Many things happened in the field in December: EMNLP, Google released Gemini, and Mixtral appeared. January was seemingly not that packed with new events, but plenty of new interesting work popped up on arXiv.

Predicting Human Translation Difficulty with Neural Machine Translation

Folks from the University of Melbourne found out that features from NMT, most notably the target sentence perplexity and something they call flow features, are a good predictor of human translation time.

Turning English-centric LLMs Into Polyglots: How Much Multilinguality Is Needed?

A preprint from Zurich and Edinburgh experiments with instruction tuning of English LLM in multiple languages and found it helps the cross-lingual performance of LMs a lot. They use (authentic, i.e., not machine-translated) data from the OpenAssistant dataset and try finetuning on an increasing number of languages, which on average (but not always) improves performance in various cross-lingual setups of question answering (clearly better), commonsense reasoning, and XNLI (almost no difference). They also evaluate the chat performance, but they use ChatGPT as a judge, i.e., they ask it to assess the conversation on the Likert scale. They experimented with LLaMA 2 7B and LLaMA 2 70B, and not surprisingly, bigger is better.

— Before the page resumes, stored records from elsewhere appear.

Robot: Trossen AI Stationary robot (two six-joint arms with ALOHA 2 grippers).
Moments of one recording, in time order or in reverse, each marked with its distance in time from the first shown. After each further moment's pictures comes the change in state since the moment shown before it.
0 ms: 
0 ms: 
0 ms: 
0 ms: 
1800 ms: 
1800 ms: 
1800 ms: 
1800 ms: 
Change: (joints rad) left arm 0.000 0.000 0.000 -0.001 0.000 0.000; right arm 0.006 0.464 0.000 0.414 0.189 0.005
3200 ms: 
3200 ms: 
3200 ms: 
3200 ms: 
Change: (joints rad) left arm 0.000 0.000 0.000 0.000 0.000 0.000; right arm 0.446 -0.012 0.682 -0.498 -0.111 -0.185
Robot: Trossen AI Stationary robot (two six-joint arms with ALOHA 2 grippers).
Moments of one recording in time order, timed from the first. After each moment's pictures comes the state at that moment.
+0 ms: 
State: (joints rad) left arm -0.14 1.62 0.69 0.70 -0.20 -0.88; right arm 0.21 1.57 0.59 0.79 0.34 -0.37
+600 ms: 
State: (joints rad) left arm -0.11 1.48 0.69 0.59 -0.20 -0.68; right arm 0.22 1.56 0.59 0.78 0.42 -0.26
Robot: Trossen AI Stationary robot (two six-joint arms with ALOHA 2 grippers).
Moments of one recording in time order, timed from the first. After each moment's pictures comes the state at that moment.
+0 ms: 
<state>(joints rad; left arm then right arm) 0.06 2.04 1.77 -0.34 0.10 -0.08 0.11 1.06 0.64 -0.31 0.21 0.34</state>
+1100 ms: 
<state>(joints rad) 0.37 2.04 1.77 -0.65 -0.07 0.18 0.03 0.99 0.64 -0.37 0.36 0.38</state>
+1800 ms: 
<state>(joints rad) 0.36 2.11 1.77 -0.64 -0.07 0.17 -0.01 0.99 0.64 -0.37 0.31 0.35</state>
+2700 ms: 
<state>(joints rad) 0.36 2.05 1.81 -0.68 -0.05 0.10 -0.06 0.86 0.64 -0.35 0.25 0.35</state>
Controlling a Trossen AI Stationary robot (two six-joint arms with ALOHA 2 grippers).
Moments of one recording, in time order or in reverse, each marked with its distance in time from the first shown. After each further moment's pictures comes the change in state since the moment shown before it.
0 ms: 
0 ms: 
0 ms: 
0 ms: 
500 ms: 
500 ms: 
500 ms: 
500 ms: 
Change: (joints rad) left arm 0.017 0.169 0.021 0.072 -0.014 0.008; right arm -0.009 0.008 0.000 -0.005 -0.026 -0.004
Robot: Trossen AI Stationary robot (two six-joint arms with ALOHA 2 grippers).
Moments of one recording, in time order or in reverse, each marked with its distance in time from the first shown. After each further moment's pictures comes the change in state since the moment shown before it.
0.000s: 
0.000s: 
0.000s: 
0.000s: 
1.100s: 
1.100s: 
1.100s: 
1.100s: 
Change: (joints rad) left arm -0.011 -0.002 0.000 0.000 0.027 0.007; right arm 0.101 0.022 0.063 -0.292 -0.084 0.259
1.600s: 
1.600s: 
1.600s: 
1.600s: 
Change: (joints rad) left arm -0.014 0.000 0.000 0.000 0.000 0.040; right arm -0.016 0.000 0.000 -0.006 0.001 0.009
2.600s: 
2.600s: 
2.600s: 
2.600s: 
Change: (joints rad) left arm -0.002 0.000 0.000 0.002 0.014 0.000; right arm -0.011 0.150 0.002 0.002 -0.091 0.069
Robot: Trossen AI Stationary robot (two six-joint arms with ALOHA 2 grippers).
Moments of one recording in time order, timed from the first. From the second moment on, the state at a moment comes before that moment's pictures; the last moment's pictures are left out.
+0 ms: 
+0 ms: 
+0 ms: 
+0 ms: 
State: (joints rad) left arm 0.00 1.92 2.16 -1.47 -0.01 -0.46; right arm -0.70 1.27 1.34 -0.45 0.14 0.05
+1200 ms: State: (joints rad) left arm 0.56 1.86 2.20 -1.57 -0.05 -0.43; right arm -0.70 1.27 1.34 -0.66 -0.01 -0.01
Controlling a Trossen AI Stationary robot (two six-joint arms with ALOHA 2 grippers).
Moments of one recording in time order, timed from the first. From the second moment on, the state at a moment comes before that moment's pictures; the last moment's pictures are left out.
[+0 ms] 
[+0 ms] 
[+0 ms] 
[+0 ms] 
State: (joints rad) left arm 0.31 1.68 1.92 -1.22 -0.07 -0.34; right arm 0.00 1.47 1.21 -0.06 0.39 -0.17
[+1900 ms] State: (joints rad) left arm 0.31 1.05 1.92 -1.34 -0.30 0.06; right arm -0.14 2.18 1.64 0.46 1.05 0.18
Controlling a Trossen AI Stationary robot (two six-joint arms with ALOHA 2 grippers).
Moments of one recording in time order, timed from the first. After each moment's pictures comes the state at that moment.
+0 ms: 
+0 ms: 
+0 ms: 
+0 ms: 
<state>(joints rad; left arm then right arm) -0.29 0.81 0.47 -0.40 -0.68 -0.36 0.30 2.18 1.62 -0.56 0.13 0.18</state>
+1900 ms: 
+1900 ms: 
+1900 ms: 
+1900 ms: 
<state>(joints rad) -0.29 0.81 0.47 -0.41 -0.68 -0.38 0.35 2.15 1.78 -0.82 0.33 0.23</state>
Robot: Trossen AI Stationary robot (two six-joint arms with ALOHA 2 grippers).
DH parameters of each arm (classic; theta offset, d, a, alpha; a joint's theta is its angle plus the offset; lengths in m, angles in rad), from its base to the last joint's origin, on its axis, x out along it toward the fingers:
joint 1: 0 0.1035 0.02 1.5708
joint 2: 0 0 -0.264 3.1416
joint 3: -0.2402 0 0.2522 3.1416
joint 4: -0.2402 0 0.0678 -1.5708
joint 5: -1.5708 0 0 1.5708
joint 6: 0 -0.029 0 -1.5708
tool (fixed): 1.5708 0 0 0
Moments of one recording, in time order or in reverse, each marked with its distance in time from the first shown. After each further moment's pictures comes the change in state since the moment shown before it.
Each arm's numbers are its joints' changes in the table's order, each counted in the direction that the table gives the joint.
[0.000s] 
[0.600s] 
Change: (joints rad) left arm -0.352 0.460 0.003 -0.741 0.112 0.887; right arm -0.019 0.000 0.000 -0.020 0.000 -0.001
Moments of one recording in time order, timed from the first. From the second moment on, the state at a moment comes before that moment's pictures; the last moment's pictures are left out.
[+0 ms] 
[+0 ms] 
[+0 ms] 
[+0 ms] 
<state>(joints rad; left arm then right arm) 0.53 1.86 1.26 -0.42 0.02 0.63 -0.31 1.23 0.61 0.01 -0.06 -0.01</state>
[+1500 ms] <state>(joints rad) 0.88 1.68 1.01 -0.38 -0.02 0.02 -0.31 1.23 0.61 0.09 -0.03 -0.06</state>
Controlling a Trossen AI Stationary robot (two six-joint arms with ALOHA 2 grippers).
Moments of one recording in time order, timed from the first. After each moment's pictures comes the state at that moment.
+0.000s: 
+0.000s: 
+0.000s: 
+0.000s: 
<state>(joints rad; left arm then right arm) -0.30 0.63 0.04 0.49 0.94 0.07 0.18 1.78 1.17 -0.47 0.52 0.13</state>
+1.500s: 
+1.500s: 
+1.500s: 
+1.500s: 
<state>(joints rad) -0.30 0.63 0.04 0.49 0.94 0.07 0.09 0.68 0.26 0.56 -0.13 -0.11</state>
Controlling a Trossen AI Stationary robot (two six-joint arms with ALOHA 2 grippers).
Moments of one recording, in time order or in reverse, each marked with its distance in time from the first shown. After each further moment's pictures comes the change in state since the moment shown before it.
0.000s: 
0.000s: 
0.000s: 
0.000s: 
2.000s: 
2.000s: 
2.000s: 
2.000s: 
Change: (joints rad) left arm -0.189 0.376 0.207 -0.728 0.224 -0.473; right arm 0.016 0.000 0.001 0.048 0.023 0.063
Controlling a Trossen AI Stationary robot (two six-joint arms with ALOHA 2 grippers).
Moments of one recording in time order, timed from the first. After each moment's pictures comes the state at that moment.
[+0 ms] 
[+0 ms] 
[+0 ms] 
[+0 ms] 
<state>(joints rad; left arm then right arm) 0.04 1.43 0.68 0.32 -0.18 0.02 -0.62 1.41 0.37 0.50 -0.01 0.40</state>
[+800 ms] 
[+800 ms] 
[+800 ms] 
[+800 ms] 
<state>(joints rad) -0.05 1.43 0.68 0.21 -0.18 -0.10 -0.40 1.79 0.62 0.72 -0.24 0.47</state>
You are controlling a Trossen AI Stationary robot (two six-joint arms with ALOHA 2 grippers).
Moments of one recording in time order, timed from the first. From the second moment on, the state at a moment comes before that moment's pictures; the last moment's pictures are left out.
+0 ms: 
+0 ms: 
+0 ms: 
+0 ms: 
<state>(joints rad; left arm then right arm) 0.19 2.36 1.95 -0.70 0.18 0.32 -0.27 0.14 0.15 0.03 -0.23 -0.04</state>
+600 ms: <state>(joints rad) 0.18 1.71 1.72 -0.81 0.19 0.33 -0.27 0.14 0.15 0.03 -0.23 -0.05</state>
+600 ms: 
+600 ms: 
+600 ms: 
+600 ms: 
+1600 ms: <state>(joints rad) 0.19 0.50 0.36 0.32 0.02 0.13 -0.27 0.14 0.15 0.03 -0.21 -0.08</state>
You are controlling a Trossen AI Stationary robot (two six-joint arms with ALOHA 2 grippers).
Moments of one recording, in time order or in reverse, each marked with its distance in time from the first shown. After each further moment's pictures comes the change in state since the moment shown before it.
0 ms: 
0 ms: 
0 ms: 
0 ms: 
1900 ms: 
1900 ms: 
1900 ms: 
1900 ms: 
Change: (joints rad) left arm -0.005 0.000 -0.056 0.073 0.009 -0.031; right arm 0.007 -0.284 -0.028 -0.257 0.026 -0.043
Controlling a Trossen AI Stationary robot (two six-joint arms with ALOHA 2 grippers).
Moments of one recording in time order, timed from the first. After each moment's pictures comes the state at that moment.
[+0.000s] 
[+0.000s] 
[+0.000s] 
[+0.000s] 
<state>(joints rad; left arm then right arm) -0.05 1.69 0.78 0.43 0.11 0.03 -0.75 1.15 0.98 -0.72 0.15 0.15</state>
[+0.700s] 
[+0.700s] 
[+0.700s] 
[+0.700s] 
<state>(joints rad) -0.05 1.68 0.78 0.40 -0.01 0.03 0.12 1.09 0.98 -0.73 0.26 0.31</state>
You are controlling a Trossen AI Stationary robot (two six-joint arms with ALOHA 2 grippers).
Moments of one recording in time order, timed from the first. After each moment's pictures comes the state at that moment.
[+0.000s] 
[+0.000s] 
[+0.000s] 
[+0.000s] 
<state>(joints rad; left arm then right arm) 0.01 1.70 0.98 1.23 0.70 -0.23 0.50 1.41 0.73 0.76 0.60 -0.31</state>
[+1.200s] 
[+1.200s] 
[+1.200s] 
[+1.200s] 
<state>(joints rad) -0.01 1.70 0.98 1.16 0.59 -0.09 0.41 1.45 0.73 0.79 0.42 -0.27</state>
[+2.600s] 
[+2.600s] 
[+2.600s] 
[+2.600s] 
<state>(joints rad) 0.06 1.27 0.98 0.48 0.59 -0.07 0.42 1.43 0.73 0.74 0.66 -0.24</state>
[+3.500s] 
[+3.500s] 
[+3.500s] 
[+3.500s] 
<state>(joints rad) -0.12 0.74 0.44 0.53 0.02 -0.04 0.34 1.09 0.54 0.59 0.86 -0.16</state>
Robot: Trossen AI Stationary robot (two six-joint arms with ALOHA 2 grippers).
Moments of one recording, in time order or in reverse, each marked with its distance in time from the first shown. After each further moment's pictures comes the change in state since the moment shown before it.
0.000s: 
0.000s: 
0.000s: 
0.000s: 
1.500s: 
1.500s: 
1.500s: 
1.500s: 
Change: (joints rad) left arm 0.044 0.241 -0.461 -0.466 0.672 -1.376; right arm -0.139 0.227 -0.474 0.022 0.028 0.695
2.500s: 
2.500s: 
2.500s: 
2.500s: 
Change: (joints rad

Multilingual Instruction Tuning With Just a Pinch of Multilinguality

There was also a preprint on a very similar topic by Google. They do instruction finetuning of PaLM 2 in multiple languages. They use more data than the previous papers, including the OpenAssistant dataset, but augment their data using machine translation. It seems they have plenty of multilingual data, but they show that as few as 40 non-English examples are enough for solid multilingual performance. However, this result might be specific for PaLM 2, which was trained with an emphasis on multilinguality (the training data mix also included parallel data). It is probably not transferable to LLaMA 2. Again, they use another LLM as a judge of the conversation capabilities, which I still think is weird.

Word Boundary Information Isn’t Useful for Encoder Language Models

A preprint from the University of Sheffield and the University of Bath empirically studies if we need markers for white spaces in subword tokenizers. Tokenizer use special symbols to indicate either that there should be a whitespace (SentencePiece uses special UTF-8 underscores as prefixes) or that it should not be a whitespace (BPE traditionally used @@). In practice, it often means that many tokens are twice in the vocabulary: with and without the markup. They finetuned BERT to only use the no-markup tokens and observed virtually no change in the GLUE and NER performance while saving a large part of the vocabulary. It would be keen to see results with multilingual models because it could save even a larger part of the embedding matrix, which is typically by far the biggest parameter of the model.

MaLA-500: Massive Language Adaptation of Large Language Models

Folks from LMU Munich, Helsinki University and Instituto Superior Tecnico in Lisbon finetune LLaMA 2 7B for 500 langauges. They extended the vocabulary to 250k using a similar strategy as they did with Glot-500: They trained unigram LM (a.k.a. SentencePiece) vocabularies independently and interpolated them. Then, they used LoRA to finetune 500 languages. They evaluate the SIB-200 (topic classification in 200 languages) and NLU datasets in 200 languages. The preprint has a nice graphic with 3-shot in-context learning. LLaMA 2-7B is, to my surprise, not that bad; XGLM is the second best, and MALA is the best.

LangBridge: Multilingual Reasoning Without Multilingual Supervision

Folks from KAIST, the University of Washington, and NAVER AI Lab experiment with something that I would call hidden state transplantation. They take the mT5 encoder and train it to have the same hidden states as Orca (which is LLaMA 2 finetuned for some reasoning tasks). At inference time, they take those transformed hidden states and let the Orca continue. They evaluate using chain-of-thought reasoning using some math tasks and get something that looks like good results (but I am not familar with the datasets at all).